After a few mellow trips on that mountain, Pearce came to Breckenridge to ride with other friends, along with the public, a few hundred of whom cheered when he walked out of the lunchroom and toward the lift, ready to ride again.

"I didn't know if anyone was going to show up today," Pearce said. "When I walked out there and there were all these people there to support me and have my back the way they have for the last two years, it brings this feeling. It's a hard feeling to explain."

Instead of sporting the old "I Ride For Kevin" stickers that dotted every mountainside after the accident, those on the slopes with him on this day wore stickers and T-shirts with a new message: "Ride With Kevin."

The return to the snow wasn't without the most minor of falls, a very small tipping that came courtesy of a rider who bumped him on the hill. No damage done, though. Only smiles at the bottom, where two years of hard, emotional work — filled with hundreds of tiny steps forward and a fair share of tiny steps back, as well — culminated in a day that was never guaranteed.

"The doctors said to me, 'Don't take his hope away,'" said Pearce's mother, Pia. "And that's the message. It's about doing it, but doing it safely. It's about him making good choices. It's about him being a role model and a mentor for all those ... athletes who get concussions. To be smart about it. Enjoy life. Have fun. But when he needs to make a hard choice and not do something, as his life goes on, we need to see. Can he stop himself when he wants to take that jump?"
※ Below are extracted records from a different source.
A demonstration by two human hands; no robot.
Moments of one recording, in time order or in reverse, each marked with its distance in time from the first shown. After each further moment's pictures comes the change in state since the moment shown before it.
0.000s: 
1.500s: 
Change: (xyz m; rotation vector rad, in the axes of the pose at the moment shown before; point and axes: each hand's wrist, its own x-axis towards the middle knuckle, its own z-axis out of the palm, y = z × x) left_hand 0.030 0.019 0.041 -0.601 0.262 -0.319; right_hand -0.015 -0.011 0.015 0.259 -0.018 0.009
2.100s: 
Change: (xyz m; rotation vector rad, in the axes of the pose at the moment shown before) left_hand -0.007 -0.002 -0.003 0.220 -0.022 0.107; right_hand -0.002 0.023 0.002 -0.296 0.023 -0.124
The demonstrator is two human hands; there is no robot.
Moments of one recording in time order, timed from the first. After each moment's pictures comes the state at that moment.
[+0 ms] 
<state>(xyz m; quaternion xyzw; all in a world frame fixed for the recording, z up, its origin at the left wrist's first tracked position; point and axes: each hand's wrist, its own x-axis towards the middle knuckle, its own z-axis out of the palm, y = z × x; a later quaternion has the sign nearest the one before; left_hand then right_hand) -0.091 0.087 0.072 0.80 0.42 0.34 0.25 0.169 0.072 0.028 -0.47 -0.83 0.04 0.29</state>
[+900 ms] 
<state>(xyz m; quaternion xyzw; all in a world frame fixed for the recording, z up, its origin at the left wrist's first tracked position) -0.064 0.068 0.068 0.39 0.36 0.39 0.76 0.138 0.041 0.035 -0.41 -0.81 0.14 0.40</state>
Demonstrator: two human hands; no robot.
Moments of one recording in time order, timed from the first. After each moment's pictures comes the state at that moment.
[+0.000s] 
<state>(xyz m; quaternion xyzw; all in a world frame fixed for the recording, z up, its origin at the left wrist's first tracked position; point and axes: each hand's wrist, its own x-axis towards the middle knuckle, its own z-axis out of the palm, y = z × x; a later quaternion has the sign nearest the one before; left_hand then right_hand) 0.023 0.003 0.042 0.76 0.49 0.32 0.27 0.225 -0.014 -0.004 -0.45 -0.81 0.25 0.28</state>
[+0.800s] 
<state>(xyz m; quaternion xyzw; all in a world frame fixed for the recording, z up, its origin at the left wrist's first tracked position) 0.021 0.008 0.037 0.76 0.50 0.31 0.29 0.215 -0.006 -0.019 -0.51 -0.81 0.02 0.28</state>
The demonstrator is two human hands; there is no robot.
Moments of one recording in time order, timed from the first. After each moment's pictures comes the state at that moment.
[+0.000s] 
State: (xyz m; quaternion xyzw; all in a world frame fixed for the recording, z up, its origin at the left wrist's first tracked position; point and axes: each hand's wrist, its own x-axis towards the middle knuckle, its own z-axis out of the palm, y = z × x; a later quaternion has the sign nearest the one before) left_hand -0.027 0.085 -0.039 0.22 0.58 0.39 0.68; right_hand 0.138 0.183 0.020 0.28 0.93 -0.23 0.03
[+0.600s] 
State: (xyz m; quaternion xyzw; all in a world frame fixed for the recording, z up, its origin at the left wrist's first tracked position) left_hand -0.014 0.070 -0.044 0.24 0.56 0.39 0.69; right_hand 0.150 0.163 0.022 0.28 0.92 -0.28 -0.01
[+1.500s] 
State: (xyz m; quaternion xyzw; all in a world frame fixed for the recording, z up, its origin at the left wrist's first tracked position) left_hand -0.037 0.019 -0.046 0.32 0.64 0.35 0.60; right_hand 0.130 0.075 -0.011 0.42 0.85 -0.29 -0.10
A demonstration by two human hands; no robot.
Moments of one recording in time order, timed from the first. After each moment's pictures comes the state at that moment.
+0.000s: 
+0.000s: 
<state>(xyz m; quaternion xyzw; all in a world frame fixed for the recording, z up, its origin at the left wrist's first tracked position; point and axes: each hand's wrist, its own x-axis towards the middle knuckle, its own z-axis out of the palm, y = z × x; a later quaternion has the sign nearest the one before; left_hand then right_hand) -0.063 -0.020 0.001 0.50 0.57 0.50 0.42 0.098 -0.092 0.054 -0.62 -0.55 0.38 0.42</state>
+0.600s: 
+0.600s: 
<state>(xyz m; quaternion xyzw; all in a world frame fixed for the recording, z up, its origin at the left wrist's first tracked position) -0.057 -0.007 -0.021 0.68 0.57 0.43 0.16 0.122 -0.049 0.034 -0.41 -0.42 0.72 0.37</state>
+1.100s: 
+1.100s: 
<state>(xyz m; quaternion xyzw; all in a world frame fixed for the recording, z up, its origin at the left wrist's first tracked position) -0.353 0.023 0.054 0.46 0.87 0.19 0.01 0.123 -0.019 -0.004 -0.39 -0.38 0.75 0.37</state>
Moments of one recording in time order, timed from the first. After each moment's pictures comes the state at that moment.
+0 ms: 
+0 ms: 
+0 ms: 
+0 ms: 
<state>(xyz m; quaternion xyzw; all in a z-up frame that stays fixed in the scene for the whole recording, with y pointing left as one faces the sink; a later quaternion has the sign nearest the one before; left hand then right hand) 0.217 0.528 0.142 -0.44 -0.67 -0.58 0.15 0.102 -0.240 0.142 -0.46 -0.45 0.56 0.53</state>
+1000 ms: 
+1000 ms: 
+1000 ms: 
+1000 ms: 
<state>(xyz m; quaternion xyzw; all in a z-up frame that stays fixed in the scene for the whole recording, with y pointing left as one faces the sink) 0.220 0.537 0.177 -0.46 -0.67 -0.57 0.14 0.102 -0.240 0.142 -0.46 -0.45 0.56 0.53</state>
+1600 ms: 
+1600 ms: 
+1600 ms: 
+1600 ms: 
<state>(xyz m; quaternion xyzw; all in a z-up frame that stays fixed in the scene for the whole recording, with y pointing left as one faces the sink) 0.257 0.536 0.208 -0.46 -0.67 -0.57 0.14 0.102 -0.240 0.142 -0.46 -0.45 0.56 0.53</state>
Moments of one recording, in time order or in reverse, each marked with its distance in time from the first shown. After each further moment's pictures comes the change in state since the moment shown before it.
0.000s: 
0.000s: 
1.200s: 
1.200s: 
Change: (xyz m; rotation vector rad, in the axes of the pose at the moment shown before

Indeed, the future holds many more questions for Pearce, who, to those who don't know him, seems as healthy and happy as any 20-something on the mountain.

Even he concedes everything is not all perfect.

"I don't think anyone in this room except my mom and my brother have any idea what's really going on with me right now," Pearce said, a few hours after the ride. "There's so much more than what you see."

But on this day, it wasn't so much about the road ahead as the celebration at hand. Out on the mountain in a bright blue jacket, Pearce was the star, even with dozens of world-class riders practicing nearby for the Dew Tour event that will take place on the same mountain later this week.

Pearce will be on hand for that, though he knows joining those guys at the top is not in his future.

"Jumps and halfpipes and rails and that stuff aren't important to me anymore," he said. "What's important to me is to be able to get up there and be happy with what I'm doing. Riding powder. Riding with all my friends. There are so many things you can do up on the mountain that don't involve competition. That stuff, that's the stuff I'm looking forward to the most."